▽

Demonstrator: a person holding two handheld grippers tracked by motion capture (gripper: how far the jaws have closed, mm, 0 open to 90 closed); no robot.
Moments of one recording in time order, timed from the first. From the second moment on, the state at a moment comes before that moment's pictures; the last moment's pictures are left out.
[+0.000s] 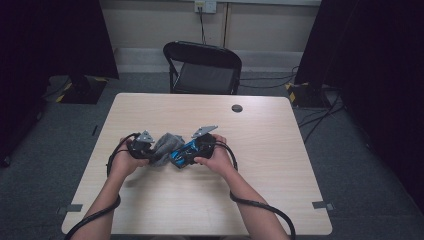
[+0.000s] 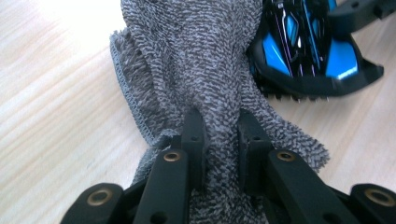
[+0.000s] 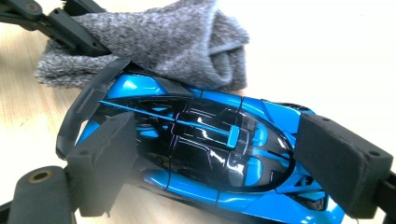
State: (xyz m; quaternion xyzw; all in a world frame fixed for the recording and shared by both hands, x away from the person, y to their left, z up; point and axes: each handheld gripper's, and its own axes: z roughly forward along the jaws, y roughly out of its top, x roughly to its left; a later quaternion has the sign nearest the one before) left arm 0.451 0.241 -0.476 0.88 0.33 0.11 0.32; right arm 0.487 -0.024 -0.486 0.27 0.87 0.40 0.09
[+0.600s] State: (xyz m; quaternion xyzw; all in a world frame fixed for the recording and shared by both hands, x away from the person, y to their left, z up) left arm 0.420 0.261 -0.473 0.87 0.33 0.11 0.34; right arm 0.486 -0.024 -0.486 0.28 0.87 0.40 0.09
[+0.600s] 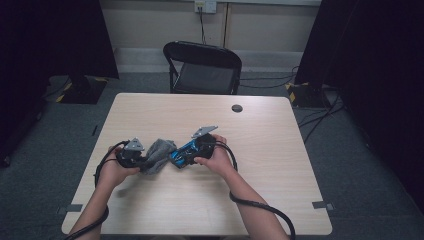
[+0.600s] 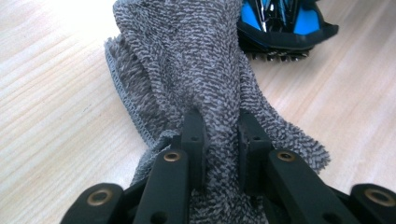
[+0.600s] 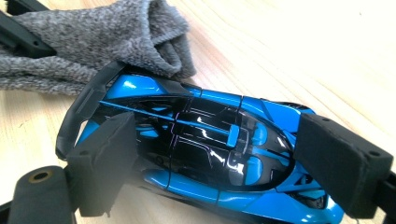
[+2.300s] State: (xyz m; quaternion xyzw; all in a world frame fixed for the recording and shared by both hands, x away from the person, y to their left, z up) left arm 0.432 0.269 -0.419 0.86 0.33 0.14 0.36; right arm 0.484 -0.036 -0.484 0.28 0.86 0.42 0.10
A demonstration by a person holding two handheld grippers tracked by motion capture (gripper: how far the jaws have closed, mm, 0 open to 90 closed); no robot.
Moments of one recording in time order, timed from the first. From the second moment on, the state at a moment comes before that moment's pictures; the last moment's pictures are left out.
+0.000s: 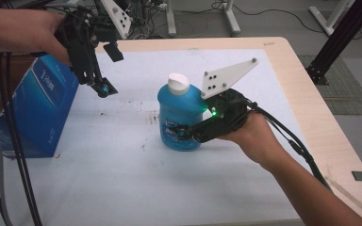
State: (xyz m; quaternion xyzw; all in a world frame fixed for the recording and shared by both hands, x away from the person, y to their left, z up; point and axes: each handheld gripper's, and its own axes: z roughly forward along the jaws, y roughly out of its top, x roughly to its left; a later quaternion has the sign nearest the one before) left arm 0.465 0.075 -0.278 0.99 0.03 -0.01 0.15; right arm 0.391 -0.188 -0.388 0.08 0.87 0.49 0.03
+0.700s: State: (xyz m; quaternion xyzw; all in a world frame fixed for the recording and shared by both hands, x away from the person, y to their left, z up) left arm 0.424 0.049 -0.245 0.99 0.03 -0.02 0.14; right arm 0.390 -0.183 -0.339 0.07 0.88 0.47 0.03
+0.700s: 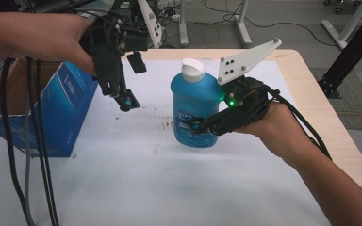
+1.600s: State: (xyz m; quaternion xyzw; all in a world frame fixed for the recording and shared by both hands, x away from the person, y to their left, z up) left arm 0.411 0.028 -0.233 0.99 0.02 -0.03 0.12; right arm 0.399 -0.149 -0.331 0.03 0.89 0.45 0.00
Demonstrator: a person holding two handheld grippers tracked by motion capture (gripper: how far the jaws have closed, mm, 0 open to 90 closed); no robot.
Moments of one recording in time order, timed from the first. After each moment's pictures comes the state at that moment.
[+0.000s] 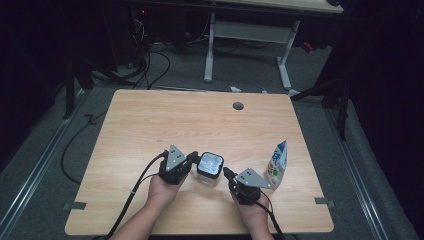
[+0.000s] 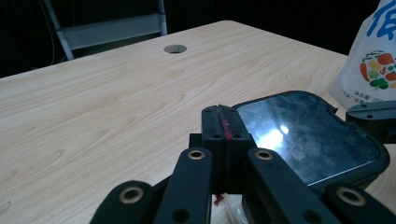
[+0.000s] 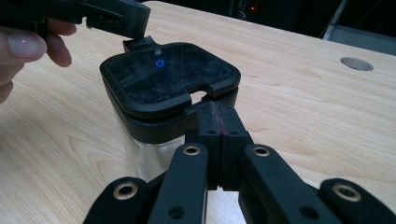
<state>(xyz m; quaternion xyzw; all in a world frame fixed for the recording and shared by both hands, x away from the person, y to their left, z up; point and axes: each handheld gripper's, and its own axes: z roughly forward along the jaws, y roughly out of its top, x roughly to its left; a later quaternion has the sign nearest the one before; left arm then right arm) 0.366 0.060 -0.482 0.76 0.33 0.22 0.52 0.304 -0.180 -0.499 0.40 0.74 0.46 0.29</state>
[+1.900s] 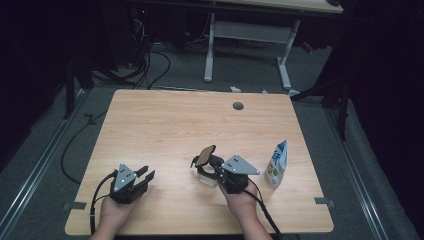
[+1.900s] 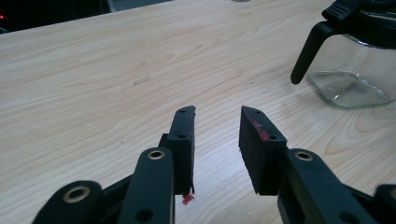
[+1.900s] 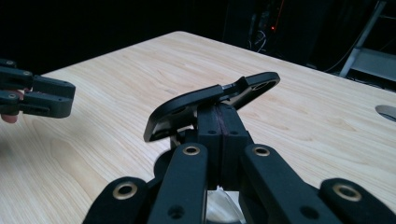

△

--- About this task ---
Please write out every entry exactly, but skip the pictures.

--- Written reply ---
Demonstrator: a person holding two handheld grippers tracked by motion capture (gripper: how far the jaws have closed, mm, 0 open to 90 closed); no robot.
Moments of one recording in time order, timed from the first. From the second moment on, the state at a moment comes before that moment's pictures; the last moment's pictures are left out.
[+0.000s] 
[+0.000s] 
[+0.000s] 
State: (xyz m; quaternion xyzw; all in a world frame fixed for the recording and shared by both hands, x away from the person, y to their left, z up; point and axes: each handheld gripper's, and its own axes: z roughly forward along the jaws, y roughly out of its top, x roughly to its left; a later quaternion has the sign nearest the one before) left arm 0.451 0.241 -0.476 0.88 0.33 0.11 0.32; right arm 0.487 -0.024 -0.486 0.27 0.87 0.40 0.09
[+0.600s] State: (xyz m; quaternion xyzw; all in a world frame fixed for the recording and shared by both hands, x away from the person, y to their left, z up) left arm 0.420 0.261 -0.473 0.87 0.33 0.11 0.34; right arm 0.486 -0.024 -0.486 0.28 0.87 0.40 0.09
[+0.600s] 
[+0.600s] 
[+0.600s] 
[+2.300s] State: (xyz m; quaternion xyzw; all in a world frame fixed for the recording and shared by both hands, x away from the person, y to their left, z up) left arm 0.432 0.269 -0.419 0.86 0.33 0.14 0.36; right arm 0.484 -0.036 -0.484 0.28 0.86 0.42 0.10
A demonstration by a person holding two handheld grippers tracked by motion capture (gripper: how far the jaws have closed, mm, 0 open to 90 closed); no robot.
Moments of one recording in time order, timed from the first. From the second moment on, the state at a moment comes before that moment's pictures; the last moment's pictures are left out.
+0.000s: 
State: (xyz m; quaternion xyzw; all in a world frame fixed for the recording and shared by both hands, x away from the person, y to their left, z up; point and axes: each handheld gripper's, and its own axes: z roughly forward along the jaws, y roughly out of its top, x roughly to its left; a later quaternion has the sign nearest the one before) left arm 0.465 0.075 -0.278 0.99 0.03 -0.01 0.15; right arm 0.391 -0.188 -0.388 0.08 0.87 0.49 0.03
+0.700s: State: (xyz m; quaternion xyzw; all in a world frame fixed for the recording and shared by both hands, x away from the person, y to their left, z up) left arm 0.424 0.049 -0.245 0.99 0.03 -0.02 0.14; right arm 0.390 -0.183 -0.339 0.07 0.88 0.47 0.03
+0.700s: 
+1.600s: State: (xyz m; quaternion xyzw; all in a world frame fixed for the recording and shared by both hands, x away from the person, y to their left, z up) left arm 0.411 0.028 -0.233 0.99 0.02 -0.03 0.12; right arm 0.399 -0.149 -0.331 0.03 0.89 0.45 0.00
Demonstrator: a person holding two handheld grippers tracked by motion capture (gripper: how far the jaws have closed, mm, 0 open to 90 closed); no robot.
Moments of one recording in time order, timed from the first. After each moment's pictures comes the state at that moment.
[+0.000s] 
[+0.000s] 
[+0.000s] 
<state>(xyz m; quaternion xyzw; all in a world frame fixed for the recording and shared by both hands, x away from the person, y to their left, z up; point and axes: each handheld gripper's, and its own axes: z roughly forward along the jaws, y roughly out of its top, x roughly to its left; a later quaternion has the sign nearest the one before; left arm then right arm) 0.366 0.060 -0.482 0.76 0.33 0.22 0.52 0.304 -0.180 -0.499 0.40 0.74 0.46 0.29</state>
[+1.900s] 
[+1.900s] 
[+1.900s] 

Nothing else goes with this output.